Mayer, though, is a founding member of the early Google team, and was brought on to revitalize the brand. This is her first major acquisition, and man, is it a major one.

Tumblr is a blogging platform, but a closed system, unlike, say, WordPress. Blogs are customizable, but only to a point, and the format encourages images and videos (and, especially, GIFs) rather than long wordy posts. More importantly, it’s a massive social network, with 300 million unique visitors a month, commenting and sharing posts and joining and contributing to lots of little communities within Tumblr.

It’s largely used by the youngs, with its largest demographic in the 18-24-year-old range. And it’s a haven for the weirdest elements of internet culture, teen and otherwise–there’s porn, there’s objectionable content, and there’s an awful lot of copyright infringement, all of which are things Yahoo has typically not tolerated. (Here is one extraordinarily NSFW example. DO NOT CLICK THAT LINK.)

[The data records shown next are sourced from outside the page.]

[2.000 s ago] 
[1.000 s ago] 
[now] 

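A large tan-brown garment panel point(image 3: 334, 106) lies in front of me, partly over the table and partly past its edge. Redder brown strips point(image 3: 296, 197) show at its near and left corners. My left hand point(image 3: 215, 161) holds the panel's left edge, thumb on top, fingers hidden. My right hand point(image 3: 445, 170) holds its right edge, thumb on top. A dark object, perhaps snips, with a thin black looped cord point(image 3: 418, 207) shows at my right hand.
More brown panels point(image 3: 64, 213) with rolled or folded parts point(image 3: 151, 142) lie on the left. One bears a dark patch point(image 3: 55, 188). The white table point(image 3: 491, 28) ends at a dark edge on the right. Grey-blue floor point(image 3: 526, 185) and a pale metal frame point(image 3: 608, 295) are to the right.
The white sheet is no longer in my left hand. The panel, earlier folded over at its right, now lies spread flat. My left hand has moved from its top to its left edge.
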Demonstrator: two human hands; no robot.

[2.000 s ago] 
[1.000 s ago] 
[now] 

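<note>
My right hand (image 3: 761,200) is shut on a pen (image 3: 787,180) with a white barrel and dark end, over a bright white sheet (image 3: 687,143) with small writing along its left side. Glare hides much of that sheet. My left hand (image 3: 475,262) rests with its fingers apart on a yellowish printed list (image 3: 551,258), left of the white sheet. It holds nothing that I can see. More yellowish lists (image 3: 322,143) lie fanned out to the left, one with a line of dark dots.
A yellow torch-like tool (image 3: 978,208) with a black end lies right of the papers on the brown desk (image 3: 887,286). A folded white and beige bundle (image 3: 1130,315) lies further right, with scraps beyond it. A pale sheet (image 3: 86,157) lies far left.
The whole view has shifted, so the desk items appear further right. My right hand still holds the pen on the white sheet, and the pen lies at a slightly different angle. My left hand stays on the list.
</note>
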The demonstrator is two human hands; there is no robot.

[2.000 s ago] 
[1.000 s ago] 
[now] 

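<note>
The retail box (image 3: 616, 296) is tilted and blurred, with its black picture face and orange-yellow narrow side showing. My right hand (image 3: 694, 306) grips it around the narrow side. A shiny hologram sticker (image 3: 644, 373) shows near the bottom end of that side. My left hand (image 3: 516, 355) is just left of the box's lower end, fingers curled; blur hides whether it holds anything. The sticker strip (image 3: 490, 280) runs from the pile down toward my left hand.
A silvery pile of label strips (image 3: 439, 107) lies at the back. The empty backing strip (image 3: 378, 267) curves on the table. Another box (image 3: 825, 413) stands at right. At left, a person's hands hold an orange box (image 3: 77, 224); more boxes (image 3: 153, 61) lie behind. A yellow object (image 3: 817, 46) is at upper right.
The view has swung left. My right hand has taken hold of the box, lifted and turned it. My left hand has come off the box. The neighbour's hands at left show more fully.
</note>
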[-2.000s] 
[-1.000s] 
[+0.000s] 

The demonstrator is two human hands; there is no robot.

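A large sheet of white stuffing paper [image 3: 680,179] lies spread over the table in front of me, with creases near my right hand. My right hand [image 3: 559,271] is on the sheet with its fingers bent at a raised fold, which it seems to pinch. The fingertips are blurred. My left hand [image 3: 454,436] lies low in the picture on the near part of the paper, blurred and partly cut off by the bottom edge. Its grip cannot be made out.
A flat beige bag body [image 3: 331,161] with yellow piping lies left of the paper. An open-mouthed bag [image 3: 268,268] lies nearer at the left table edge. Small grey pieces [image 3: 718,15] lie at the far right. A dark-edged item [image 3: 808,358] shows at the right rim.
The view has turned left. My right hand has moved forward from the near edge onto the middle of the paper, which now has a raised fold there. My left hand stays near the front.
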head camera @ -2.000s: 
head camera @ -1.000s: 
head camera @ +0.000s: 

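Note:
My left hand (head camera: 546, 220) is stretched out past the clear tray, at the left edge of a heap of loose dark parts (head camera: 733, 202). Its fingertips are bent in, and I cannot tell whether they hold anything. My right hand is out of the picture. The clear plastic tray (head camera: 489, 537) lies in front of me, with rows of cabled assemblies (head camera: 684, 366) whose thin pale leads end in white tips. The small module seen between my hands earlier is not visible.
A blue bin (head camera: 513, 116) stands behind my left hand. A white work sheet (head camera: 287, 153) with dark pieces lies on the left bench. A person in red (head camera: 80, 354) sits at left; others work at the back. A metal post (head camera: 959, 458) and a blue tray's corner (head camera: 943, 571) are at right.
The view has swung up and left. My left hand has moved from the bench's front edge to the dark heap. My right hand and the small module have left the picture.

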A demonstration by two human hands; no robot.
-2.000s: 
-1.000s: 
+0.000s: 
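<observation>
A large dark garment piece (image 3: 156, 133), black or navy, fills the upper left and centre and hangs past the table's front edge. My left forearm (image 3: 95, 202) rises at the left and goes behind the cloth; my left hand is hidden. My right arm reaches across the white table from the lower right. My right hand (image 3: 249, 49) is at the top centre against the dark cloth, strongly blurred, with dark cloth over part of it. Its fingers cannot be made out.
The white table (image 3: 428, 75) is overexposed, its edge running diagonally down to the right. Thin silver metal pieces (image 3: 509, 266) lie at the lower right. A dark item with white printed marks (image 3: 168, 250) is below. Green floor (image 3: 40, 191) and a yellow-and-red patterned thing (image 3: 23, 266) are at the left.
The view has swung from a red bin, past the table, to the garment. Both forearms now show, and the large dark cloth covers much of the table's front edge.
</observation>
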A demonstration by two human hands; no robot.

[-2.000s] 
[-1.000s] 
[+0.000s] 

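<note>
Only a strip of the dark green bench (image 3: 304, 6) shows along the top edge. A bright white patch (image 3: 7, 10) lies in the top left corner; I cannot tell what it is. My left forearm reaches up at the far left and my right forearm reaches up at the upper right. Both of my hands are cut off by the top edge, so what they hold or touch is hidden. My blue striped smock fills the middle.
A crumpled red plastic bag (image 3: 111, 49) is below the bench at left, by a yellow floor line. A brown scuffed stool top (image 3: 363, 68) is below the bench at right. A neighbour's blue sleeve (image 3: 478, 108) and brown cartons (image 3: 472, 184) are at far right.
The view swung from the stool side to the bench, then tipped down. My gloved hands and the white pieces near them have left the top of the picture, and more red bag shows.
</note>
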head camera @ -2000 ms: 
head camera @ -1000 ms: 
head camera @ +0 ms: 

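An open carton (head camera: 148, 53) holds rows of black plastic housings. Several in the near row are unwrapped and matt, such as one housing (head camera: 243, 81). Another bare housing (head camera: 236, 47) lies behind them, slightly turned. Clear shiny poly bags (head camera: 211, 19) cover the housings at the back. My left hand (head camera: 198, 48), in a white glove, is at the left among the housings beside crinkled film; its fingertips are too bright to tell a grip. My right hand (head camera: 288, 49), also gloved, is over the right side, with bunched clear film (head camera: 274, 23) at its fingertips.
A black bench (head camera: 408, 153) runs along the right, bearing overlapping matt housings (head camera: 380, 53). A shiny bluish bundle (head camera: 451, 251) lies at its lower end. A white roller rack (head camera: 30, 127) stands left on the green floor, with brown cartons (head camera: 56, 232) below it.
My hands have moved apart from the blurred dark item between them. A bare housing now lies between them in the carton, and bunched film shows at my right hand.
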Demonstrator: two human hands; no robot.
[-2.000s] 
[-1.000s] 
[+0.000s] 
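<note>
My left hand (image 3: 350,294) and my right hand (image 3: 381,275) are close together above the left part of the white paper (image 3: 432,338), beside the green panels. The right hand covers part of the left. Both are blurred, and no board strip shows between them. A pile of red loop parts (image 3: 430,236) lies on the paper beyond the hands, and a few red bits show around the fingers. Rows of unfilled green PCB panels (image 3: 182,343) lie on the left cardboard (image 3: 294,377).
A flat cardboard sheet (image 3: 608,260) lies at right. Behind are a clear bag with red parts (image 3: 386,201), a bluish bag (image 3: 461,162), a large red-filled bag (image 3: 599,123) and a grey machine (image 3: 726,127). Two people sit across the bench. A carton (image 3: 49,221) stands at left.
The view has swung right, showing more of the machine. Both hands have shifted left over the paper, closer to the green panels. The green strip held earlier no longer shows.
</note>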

The concern is that Yahoo will, as they’ve done before, stomp out the personality of Tumblr, inject advertising, alienate the users, and kill the community. (Tumblr, it’s worth noting, has neither made nor seemed interested in ever making a profit.) Mayer seems determined not to follow this route, at least from her post, but Tumblr users are upset anyway. WordPress noted that tens of thousands of Tumblr users had exported their Tumblrs to WordPress after the announcement.